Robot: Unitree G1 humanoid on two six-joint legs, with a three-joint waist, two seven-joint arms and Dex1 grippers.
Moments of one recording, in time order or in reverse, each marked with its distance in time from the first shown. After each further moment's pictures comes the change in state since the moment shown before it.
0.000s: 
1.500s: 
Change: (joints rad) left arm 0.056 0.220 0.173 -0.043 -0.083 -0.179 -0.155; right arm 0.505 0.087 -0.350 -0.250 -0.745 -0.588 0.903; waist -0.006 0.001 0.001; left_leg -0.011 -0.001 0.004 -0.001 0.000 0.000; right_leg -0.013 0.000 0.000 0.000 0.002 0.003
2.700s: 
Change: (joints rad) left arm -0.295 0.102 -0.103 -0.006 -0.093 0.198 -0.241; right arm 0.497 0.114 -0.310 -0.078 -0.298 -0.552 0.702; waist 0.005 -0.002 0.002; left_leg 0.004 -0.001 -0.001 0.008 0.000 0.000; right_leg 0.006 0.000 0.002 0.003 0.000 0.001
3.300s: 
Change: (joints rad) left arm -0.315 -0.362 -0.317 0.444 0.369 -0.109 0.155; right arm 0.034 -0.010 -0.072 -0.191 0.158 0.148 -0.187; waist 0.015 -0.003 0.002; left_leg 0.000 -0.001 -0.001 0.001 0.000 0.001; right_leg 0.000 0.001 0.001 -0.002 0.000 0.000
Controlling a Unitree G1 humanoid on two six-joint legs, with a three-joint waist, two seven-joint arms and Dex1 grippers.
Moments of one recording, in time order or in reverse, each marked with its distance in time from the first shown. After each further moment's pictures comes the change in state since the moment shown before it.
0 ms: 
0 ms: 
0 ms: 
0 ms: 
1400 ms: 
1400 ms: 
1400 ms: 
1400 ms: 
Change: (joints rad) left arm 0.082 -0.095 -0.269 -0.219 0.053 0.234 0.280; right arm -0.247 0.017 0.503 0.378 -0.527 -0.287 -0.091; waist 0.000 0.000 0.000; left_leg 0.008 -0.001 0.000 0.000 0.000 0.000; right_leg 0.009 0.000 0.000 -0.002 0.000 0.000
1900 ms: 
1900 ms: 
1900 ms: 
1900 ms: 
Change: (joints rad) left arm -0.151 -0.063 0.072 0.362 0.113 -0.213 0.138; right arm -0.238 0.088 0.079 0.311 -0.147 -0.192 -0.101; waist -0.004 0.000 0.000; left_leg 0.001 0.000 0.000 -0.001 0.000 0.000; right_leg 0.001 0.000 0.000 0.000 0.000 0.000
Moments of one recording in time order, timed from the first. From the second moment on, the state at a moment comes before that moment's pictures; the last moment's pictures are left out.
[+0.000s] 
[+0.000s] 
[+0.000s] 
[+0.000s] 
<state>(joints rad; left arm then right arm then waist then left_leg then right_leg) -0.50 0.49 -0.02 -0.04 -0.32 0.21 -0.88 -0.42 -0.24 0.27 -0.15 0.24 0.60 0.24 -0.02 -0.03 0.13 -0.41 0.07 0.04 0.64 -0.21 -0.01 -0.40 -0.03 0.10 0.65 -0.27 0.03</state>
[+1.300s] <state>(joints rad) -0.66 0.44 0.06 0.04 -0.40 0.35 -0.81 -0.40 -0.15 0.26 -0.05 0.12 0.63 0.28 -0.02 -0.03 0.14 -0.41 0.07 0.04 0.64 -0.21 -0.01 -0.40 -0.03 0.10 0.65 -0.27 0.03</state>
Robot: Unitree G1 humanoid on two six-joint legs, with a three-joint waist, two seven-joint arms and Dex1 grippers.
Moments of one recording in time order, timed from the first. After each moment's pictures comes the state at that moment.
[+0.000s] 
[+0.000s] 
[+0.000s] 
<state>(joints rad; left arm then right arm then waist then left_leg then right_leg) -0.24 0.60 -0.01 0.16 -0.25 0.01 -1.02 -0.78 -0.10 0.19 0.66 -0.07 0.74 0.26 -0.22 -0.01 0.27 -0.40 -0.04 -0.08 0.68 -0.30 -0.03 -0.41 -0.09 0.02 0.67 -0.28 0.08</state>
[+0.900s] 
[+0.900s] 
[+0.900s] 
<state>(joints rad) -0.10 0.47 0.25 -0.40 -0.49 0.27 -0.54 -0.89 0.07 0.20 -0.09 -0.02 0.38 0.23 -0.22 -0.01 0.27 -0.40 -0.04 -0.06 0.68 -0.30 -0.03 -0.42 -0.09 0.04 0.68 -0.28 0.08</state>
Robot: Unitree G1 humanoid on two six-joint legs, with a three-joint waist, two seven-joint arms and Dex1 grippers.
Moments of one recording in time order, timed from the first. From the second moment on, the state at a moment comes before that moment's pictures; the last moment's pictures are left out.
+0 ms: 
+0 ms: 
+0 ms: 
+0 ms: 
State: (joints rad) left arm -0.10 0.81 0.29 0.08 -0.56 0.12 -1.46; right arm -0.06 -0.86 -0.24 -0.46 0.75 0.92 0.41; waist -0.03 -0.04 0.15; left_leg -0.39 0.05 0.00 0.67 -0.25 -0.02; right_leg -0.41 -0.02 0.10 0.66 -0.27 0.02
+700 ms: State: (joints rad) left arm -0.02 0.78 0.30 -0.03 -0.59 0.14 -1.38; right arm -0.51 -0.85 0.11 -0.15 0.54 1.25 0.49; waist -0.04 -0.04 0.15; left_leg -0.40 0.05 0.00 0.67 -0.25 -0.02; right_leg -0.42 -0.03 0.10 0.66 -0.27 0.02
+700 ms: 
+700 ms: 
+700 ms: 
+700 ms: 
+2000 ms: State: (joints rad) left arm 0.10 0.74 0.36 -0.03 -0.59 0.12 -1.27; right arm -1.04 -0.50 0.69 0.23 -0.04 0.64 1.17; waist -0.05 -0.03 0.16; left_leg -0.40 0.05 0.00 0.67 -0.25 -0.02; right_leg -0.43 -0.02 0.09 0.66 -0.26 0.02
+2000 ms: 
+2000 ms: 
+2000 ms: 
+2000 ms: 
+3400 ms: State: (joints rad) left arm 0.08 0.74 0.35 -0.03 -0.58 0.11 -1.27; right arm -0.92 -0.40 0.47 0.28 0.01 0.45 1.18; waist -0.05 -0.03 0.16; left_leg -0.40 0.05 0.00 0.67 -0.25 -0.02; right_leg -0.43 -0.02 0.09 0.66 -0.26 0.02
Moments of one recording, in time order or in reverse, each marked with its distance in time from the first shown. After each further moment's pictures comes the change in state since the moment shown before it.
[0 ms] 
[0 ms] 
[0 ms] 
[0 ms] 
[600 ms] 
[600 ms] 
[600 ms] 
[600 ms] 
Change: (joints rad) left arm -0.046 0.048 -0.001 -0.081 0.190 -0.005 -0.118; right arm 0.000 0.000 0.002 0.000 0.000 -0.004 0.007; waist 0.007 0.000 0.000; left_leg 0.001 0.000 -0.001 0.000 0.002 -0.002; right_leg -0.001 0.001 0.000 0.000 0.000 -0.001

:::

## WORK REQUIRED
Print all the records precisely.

## SOLUTION
Robot: Unitree G1 humanoid on two six-joint legs, with a three-joint waist, two seven-joint arms and Dex1 grippers.
Moments of one recording, in time order or in reverse, each marked with its distance in time from the first shown. After each further moment's pictures comes the change in state since the moment shown before it.
0.000s: 
1.500s: 
Change: (joints rad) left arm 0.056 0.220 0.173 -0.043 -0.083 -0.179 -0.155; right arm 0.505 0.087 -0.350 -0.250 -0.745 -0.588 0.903; waist -0.006 0.001 0.001; left_leg -0.011 -0.001 0.004 -0.001 0.000 0.000; right_leg -0.013 0.000 0.000 0.000 0.002 0.003
2.700s: 
Change: (joints rad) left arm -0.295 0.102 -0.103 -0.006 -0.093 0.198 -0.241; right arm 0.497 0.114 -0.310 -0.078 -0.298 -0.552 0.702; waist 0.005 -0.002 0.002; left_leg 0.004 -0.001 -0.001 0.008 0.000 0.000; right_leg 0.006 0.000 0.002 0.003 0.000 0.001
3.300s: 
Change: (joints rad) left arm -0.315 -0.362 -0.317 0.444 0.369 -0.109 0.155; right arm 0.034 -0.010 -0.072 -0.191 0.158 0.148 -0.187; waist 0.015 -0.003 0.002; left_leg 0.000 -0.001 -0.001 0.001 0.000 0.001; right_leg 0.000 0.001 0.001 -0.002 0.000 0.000
Controlling a Unitree G1 humanoid on two six-joint legs, with a three-joint waist, two seven-joint arms and Dex1 grippers.
Moments of one recording, in time order or in reverse, each marked with its distance in time from the first shown. After each further moment's pictures comes the change in state since the moment shown before it.
0 ms: 
0 ms: 
0 ms: 
0 ms: 
1400 ms: 
1400 ms: 
1400 ms: 
1400 ms: 
Change: (joints rad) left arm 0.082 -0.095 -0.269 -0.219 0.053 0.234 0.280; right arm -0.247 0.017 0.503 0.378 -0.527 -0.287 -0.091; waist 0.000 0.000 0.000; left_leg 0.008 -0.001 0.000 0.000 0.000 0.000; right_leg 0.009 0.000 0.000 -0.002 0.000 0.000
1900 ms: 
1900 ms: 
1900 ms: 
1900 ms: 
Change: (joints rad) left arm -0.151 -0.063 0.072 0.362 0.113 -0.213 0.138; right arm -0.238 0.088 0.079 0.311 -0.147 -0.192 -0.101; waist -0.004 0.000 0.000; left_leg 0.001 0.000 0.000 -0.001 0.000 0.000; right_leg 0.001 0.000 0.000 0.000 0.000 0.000
Moments of one recording in time order, timed from the first. From the second moment on, the state at a moment comes before that moment's pictures; the last moment's pictures are left out.
[+0.000s] 
[+0.000s] 
[+0.000s] 
[+0.000s] 
<state>(joints rad; left arm then right arm then waist then left_leg then right_leg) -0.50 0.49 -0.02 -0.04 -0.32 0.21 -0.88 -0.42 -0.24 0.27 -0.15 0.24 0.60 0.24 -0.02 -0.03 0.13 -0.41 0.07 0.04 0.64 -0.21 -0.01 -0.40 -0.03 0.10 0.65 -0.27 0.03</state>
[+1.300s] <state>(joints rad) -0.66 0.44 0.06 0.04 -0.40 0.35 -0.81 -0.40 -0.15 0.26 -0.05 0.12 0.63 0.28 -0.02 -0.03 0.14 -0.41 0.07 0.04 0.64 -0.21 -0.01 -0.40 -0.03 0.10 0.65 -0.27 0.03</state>
Robot: Unitree G1 humanoid on two six-joint legs, with a three-joint waist, two seven-joint arms and Dex1 grippers.
Moments of one recording in time order, timed from the first. After each moment's pictures comes the state at that moment.
[+0.000s] 
[+0.000s] 
[+0.000s] 
<state>(joints rad; left arm then right arm then waist then left_leg then right_leg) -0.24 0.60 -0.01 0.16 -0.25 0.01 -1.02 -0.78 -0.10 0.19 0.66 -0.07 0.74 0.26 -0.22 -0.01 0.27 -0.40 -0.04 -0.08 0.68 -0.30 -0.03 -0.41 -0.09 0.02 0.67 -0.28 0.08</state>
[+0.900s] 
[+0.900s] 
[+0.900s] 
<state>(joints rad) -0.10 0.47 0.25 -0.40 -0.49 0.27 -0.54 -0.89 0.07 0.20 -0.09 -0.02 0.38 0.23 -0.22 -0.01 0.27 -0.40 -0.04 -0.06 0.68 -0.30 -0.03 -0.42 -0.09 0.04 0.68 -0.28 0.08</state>
Robot: Unitree G1 humanoid on two six-joint legs, with a three-joint waist, two seven-joint arms and Dex1 grippers.
Moments of one recording in time order, timed from the first. From the second moment on, the state at a moment comes before that moment's pictures; the last moment's pictures are left out.
+0 ms: 
+0 ms: 
+0 ms: 
+0 ms: 
State: (joints rad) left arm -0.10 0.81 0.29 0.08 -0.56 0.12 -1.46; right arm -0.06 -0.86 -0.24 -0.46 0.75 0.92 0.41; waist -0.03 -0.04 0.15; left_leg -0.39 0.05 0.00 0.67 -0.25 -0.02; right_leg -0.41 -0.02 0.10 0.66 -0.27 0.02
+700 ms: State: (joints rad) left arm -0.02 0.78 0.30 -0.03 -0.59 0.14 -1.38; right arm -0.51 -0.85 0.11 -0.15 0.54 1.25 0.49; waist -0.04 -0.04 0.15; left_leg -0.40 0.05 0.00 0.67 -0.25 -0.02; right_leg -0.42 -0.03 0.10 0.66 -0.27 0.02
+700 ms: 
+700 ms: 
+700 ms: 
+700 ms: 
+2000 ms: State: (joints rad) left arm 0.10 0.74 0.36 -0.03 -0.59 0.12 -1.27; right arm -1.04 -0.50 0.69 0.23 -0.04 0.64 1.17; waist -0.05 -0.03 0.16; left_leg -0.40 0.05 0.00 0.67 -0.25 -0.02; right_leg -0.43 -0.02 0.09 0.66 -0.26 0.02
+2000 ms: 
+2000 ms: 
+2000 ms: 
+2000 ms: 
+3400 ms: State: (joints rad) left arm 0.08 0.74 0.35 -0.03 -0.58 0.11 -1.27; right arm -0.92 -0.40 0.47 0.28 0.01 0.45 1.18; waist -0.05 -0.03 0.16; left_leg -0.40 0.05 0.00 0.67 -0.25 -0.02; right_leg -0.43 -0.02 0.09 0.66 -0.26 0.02
Moments of one recording, in time order or in reverse, each marked with its distance in time from the first shown. After each further moment's pictures comes the change in state since the moment shown before it.
[0 ms] 
[0 ms] 
[0 ms] 
[0 ms] 
[600 ms] 
[600 ms] 
[600 ms] 
[600 ms] 
Change: (joints rad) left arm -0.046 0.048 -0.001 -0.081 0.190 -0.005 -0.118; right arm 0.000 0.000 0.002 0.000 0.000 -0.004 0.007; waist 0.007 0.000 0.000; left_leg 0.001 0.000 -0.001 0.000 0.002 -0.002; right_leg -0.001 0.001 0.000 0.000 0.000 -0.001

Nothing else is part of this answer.